大規模言語モデル(LLM)とは何か? その仕組みと実用化まで
登壇したのは、グーグル・クラウド・ジャパン合同会社 ソリューションズアーキテクトの中井悦司氏と、同社のAI/ML 事業開発部長である下田 倫大氏の2人。まず中井氏がセッションのテーマである大規模言語モデル(LLM)の基礎知識を解説した。
ウィキペディアで「言語モデル」を調べると、「単語列に対する確率分布を表わすもの」とある。中井氏は、世の中に存在する大量の自然言語で書かれたテキスト文書に対し、その文書がどれほど「ありそう」なものなのかを確率で表現するものが言語モデルであると説明した。

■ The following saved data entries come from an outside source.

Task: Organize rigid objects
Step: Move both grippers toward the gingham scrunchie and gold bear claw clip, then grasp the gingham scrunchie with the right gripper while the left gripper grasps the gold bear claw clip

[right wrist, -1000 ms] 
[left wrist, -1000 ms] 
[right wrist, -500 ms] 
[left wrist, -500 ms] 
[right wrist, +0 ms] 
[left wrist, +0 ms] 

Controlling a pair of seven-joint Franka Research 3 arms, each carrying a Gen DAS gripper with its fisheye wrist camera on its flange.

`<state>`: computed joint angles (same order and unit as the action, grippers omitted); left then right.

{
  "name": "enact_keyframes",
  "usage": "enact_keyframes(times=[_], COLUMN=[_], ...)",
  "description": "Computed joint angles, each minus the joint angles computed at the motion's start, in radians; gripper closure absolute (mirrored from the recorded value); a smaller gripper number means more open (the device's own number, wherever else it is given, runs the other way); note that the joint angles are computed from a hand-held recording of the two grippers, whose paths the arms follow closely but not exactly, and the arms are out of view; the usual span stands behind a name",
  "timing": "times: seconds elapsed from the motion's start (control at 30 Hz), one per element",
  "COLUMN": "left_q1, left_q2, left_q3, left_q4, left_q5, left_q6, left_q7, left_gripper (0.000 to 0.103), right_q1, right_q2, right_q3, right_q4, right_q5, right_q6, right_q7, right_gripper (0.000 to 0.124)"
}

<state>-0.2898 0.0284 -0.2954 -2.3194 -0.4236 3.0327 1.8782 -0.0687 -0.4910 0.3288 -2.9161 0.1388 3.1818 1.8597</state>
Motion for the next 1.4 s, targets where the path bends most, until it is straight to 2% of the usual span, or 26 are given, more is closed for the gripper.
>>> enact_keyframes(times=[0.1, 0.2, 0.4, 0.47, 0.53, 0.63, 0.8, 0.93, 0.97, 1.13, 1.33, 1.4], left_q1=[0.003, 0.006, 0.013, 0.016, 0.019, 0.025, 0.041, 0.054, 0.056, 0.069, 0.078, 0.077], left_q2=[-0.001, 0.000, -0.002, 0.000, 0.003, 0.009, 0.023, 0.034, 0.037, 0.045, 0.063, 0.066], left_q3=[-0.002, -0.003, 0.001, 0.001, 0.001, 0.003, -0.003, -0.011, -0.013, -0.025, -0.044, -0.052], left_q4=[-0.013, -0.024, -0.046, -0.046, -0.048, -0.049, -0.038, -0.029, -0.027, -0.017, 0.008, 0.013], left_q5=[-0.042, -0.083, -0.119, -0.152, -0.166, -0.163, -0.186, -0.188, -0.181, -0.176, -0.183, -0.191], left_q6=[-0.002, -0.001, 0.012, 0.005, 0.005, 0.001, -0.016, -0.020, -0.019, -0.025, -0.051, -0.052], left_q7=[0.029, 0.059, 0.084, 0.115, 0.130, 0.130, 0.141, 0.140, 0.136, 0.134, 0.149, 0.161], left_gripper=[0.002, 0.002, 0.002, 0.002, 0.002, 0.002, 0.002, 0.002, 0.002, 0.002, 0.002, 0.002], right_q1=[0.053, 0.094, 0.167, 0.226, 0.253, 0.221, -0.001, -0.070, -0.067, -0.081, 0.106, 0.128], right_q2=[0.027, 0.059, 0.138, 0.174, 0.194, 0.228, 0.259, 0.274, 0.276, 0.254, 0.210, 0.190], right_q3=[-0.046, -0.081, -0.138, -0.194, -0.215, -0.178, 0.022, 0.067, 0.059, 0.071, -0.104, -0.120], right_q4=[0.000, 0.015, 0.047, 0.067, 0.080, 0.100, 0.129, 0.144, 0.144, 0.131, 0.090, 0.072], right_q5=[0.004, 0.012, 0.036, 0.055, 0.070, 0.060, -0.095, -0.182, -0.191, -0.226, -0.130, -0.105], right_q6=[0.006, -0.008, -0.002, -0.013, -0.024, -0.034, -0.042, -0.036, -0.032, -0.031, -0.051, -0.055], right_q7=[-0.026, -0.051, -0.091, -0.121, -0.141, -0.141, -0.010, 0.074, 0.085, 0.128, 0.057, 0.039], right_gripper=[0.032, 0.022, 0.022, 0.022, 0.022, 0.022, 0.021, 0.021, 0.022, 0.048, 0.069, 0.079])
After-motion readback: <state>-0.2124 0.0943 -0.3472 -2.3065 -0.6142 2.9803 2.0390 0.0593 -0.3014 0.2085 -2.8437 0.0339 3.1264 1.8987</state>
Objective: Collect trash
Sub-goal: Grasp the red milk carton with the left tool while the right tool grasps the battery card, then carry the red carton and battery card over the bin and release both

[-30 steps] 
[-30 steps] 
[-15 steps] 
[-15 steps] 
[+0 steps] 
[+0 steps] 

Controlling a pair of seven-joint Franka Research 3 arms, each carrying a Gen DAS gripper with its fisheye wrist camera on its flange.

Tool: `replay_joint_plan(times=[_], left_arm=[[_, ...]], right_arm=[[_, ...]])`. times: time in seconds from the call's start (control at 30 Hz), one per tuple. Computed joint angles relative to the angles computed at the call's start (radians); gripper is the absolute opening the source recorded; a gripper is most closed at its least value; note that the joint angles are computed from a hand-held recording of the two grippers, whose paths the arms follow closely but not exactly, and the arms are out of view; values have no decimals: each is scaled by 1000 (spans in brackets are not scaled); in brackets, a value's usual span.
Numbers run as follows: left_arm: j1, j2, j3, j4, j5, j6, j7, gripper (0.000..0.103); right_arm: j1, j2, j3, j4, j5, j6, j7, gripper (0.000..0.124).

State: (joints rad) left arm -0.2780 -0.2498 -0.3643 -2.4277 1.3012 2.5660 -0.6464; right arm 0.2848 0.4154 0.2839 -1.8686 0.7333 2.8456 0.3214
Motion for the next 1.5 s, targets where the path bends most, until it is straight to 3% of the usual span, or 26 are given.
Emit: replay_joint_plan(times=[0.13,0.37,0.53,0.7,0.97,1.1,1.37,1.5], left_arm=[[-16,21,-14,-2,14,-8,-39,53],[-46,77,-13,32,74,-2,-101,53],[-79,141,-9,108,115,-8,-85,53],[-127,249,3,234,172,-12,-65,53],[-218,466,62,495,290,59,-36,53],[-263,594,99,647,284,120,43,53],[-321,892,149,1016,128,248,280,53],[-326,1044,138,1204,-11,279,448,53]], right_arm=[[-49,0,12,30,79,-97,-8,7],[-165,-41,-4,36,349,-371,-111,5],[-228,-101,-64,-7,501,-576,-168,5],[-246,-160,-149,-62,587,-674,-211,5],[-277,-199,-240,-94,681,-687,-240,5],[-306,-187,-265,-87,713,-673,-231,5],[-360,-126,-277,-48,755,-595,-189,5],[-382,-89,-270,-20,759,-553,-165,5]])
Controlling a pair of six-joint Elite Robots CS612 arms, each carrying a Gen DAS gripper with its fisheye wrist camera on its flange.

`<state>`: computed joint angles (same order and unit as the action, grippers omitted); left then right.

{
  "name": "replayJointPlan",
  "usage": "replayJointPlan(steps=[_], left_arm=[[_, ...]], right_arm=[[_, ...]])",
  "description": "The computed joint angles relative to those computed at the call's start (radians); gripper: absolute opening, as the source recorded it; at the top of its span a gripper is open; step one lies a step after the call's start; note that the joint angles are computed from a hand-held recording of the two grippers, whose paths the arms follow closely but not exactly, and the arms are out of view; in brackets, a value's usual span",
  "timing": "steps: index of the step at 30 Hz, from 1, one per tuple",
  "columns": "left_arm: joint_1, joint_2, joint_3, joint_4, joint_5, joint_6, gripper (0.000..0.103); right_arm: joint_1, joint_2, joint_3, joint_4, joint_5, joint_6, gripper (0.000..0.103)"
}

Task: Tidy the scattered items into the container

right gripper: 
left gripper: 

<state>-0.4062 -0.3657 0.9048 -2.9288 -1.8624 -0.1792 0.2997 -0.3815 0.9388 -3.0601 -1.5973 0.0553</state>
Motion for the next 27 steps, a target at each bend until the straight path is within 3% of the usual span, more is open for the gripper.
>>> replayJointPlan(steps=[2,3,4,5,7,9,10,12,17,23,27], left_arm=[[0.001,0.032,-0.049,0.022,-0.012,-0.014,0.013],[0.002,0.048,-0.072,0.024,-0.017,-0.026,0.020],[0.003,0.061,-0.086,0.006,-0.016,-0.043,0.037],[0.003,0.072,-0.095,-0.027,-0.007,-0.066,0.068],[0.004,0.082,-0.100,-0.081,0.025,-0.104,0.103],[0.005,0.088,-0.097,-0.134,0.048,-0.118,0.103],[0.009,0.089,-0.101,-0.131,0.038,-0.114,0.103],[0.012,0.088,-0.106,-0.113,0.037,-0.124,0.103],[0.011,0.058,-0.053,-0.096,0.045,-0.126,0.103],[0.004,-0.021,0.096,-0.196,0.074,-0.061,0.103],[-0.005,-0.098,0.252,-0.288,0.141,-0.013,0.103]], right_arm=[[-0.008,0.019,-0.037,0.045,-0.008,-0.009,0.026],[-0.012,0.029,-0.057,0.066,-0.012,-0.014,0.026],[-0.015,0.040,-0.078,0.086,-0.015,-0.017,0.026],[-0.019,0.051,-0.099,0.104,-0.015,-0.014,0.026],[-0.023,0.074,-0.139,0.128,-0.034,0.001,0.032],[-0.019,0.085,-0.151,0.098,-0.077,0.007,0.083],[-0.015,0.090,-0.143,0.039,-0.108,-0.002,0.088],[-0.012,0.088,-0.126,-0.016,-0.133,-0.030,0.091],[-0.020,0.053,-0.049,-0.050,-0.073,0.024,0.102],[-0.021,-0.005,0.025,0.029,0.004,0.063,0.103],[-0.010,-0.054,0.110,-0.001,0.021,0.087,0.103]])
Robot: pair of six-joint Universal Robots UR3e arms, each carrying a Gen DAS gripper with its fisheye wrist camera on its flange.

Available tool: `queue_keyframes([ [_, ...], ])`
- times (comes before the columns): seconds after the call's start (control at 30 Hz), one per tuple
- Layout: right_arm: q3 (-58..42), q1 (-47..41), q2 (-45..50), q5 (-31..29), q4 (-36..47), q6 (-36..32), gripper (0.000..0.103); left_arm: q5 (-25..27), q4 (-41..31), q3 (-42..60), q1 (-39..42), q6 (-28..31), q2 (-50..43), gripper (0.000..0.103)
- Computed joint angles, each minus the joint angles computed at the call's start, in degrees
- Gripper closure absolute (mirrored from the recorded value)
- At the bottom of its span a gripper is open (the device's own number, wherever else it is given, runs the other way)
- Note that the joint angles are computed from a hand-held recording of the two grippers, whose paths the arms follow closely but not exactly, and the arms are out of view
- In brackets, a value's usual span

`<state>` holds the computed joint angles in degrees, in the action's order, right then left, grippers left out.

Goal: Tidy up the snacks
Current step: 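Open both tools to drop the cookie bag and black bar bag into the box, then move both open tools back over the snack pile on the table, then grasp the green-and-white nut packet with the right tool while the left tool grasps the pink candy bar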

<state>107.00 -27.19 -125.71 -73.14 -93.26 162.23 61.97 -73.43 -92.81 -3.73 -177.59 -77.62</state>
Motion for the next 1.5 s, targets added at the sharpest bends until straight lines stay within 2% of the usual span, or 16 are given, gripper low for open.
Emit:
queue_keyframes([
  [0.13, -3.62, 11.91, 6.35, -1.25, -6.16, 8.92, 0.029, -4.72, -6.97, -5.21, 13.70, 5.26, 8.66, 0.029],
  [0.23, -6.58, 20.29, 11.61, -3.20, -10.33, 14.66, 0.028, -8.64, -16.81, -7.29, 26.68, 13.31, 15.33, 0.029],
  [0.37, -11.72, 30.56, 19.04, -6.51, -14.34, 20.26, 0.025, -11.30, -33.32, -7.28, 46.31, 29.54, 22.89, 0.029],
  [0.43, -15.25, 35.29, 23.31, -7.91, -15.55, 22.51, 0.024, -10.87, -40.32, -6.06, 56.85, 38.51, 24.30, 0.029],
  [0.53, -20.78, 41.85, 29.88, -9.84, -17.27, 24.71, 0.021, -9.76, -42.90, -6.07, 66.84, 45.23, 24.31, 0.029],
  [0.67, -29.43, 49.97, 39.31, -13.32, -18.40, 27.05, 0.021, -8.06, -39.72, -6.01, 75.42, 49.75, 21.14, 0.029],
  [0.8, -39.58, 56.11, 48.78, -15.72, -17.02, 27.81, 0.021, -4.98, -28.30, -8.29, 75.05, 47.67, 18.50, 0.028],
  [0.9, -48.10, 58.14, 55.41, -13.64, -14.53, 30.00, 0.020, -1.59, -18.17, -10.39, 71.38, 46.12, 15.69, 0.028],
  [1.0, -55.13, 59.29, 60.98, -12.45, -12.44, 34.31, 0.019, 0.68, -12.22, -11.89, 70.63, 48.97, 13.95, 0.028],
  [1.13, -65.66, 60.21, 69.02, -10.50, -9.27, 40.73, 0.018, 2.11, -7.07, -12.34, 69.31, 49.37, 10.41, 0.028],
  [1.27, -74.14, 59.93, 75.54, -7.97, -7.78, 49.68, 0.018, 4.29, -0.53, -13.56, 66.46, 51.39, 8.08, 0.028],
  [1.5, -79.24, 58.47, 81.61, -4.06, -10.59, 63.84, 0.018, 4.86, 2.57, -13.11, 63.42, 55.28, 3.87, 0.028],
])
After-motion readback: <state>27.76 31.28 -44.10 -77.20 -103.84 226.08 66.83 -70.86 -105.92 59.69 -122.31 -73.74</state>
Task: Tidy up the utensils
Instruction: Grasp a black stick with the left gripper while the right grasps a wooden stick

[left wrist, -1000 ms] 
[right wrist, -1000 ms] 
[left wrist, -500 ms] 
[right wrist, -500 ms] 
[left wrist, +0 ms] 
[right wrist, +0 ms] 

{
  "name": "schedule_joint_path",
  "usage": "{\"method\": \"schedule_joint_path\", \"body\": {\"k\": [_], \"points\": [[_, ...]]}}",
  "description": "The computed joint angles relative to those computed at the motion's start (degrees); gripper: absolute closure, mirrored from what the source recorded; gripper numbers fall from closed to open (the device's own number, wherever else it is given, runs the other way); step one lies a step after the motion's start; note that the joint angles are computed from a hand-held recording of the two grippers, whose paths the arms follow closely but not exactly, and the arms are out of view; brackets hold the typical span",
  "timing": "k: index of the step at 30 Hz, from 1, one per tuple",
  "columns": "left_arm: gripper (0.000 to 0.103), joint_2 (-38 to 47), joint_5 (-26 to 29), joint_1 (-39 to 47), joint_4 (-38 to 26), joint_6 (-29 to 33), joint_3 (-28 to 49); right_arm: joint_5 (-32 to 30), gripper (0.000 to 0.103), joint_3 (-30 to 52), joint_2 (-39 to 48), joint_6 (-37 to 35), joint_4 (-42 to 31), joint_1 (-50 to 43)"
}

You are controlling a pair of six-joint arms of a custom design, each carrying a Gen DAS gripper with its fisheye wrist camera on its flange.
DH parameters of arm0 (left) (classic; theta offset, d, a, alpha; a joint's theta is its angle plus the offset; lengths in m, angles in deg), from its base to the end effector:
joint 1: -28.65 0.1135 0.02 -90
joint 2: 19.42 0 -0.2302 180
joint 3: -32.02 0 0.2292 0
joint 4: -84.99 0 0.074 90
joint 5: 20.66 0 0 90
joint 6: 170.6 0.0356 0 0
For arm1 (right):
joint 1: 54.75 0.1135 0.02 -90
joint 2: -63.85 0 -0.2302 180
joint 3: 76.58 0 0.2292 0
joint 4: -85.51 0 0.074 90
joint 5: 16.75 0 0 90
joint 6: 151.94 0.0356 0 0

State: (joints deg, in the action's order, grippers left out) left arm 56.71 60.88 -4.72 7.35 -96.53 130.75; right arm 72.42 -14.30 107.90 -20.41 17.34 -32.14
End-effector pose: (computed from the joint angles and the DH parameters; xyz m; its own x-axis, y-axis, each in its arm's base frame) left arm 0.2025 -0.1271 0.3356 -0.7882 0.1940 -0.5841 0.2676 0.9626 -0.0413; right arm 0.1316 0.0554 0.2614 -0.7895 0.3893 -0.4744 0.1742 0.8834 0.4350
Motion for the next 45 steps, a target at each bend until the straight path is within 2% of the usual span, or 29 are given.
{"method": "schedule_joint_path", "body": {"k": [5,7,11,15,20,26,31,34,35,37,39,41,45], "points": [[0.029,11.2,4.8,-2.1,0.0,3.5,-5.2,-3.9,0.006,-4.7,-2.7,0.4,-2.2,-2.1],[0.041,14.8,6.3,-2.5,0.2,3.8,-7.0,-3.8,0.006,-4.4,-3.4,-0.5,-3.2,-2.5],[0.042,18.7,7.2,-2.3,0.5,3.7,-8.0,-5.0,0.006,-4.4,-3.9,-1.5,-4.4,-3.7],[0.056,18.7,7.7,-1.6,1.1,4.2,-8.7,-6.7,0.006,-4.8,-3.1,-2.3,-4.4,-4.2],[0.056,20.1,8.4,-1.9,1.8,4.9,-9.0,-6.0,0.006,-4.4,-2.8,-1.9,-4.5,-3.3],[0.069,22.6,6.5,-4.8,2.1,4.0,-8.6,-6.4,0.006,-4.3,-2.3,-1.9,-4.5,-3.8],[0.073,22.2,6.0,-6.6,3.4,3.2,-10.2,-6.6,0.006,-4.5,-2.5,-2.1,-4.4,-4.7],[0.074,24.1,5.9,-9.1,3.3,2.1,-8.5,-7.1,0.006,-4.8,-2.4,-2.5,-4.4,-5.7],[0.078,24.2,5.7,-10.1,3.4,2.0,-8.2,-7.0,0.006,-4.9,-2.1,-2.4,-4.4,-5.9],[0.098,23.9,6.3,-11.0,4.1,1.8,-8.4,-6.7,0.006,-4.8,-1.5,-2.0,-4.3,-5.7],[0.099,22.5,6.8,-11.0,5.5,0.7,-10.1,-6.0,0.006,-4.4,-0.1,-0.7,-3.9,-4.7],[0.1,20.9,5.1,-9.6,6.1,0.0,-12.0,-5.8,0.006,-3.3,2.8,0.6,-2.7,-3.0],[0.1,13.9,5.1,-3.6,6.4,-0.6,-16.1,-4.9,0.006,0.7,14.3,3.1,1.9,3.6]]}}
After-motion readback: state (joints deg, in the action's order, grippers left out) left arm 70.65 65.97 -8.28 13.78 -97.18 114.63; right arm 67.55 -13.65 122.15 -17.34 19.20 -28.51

言語モデルの利用例として、文章の次に来る単語の予測が挙げられる。例えば、"This is a ……"とあると、多くの日本人は"pen"と想像することが多い。そして言語モデルなら「This is a pen」という文章が存在する確率はそれなりに高いと判断する。一方で、文法的に誤った単語「the」を続けると、「This is a the」となるが、言語モデルは、このような文が存在する確率はゼロに近いと判断する。
大規模言語モデル(LLM)とは、その根底にあるのは基本的に「次の単語を予測する」というシンプルな言語モデルである。しかし、そのモデルを大規模にすることにより、予測精度が上昇する。中井氏は、2017年にGoogleの研究者らが中心となり、言語モデルの精度を向上させるための「Attention機構」の発明について言及した。これにより、言語モデルの精度が向上し、実用的なレベルで使用可能となった。
中井氏は、GoogleではPaLM 2と呼ばれる大規模言語モデルを開発したことを紹介し「既に実用化されていて、Google Cloudのさまざまなプロダクトのバックエンドとして使われています。皆さんもお試しいただければと思います」と呼びかけた。